Fissavo distrattamente il panorama immenso che mi si stagliava di fronte, lasciando consumare la sigaretta tra le dita, i gomiti appoggiati alla ringhiera. 
Ora che ci facevo caso, gli umani, soprattutto quando erano potenti e ricchi, avevano la tendenza a vivere e lavorare in edifici quanto più alti possibile: il grattacielo dove mi trovavo era davvero assurdamente enorme. 
Riuscivo a vedere l'intera città.
I passanti sembravano insetti minuscoli persino alla mia vista acuta, e le macchine somigliavano a dei piccoli modellini, dei giocattoli per ragazzini. 
Stranamente però, nonostante questa tendenza a costruire palazzi spaventosamente vistosi e a rischio di torcicollo, avevano sviluppato l'attitudine opposta per gli interni: erano flessuosi, in acciaio e vetro, o in plastica, semplici, asettici, in bianco, nero o grigio. 
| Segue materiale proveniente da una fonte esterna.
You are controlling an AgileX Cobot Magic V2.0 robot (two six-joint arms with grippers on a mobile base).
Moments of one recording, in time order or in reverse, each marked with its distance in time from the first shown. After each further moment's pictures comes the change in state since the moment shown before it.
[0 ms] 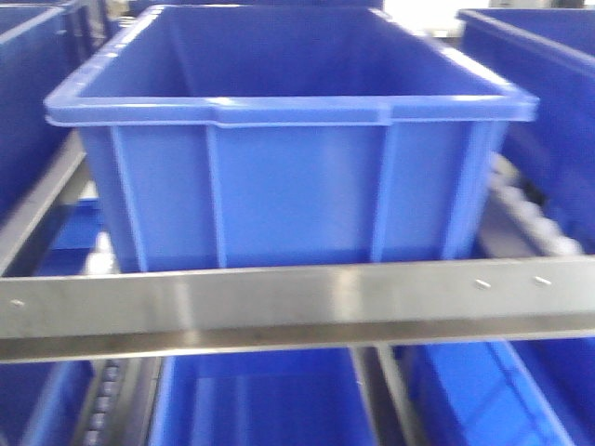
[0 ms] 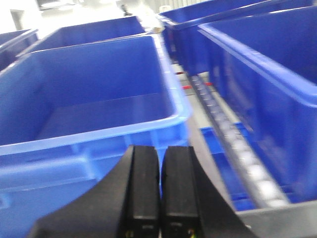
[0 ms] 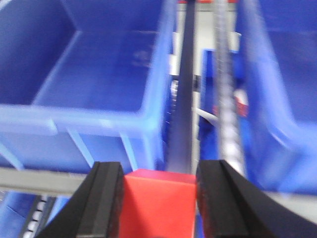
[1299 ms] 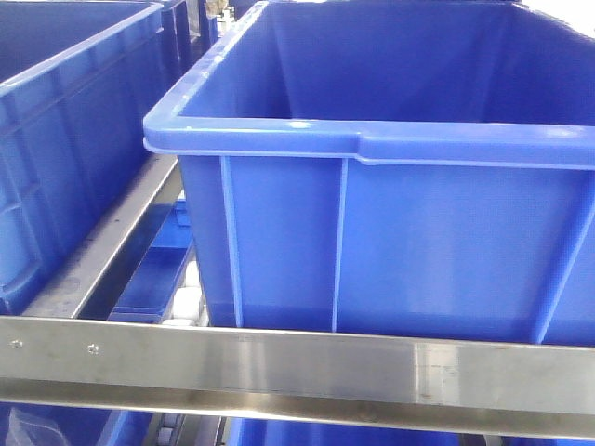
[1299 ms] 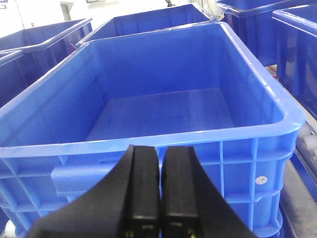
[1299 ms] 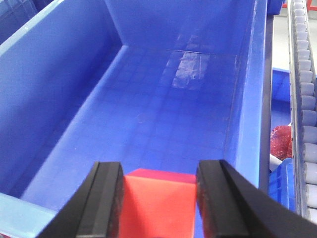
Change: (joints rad) left arm 0.000 0.000 0.000 0.000 0.000 0.000; right arm 0.000 0.000 0.000 0.000 0.000 0.000
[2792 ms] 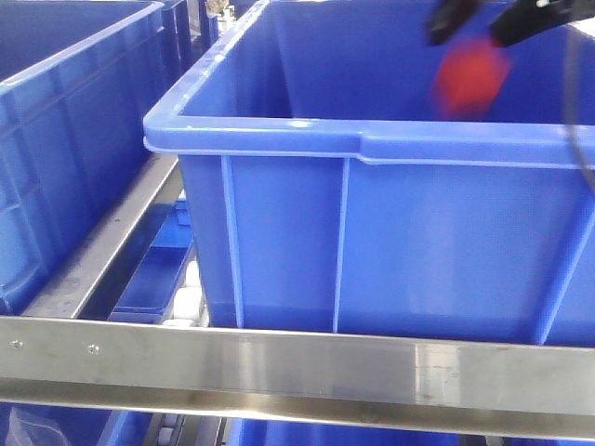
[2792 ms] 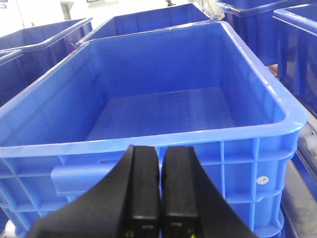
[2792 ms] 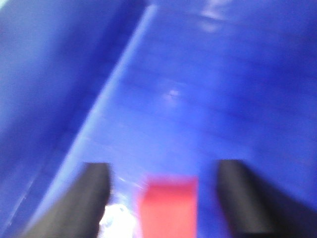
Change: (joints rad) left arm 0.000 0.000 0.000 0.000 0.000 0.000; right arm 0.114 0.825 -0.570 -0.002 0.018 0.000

Portai la sigaretta alle labbra, voltando leggermente la testa. 
C'era uno strano trambusto lungo il piano, qualcuno correva, qualcun'altro urlava.
Sorrisi, lentamente. Mi aspettavo che venisse.
Spensi la sigaretta e la lasciai cadere giù, poi rientrai, sistemandomi i polsini della camicia e chiudendo la cravatta che avevo allentato. Mi versai del brandy, appena due dita, ridacchiando alle urla di Catherine, la mia segretaria: “Signore, non può entrare senza aver preso un appuntamento, signore..!” e ancora “Luis! Luis! Per favore, porti via quest'uomo!”
“No! Io devo vedere quel maledetto! Mi lasci, mi lasci!” 
Sorseggiai il mio brandy e mi diressi verso la porta, lentamente, lasciando che l'uomo “senza appuntamento” venisse stropicciato un po' dal mio gorilla, cercando di trattenermi dal ridacchiare. 
Mi affacciai sul corridoio, illuminato dalla penombra della sera. 
Eh sì, ero uno stacanovista che lavorava fino a tardi.
“C'è qualche problema, miss Rosing?” chiesi, lasciando correre lo sguardo sul volto affannato e accaldato della segretaria, che aveva evidentemente appena corso a perdifiato sui suoi altissimi tacchi a spillo, su Luis, dalla pelle più nera del suo completo (che sembrava sul punto di scoppiare visti i pettorali che doveva contenere) e, infine, sul signor Jacob, Miles Jacob. 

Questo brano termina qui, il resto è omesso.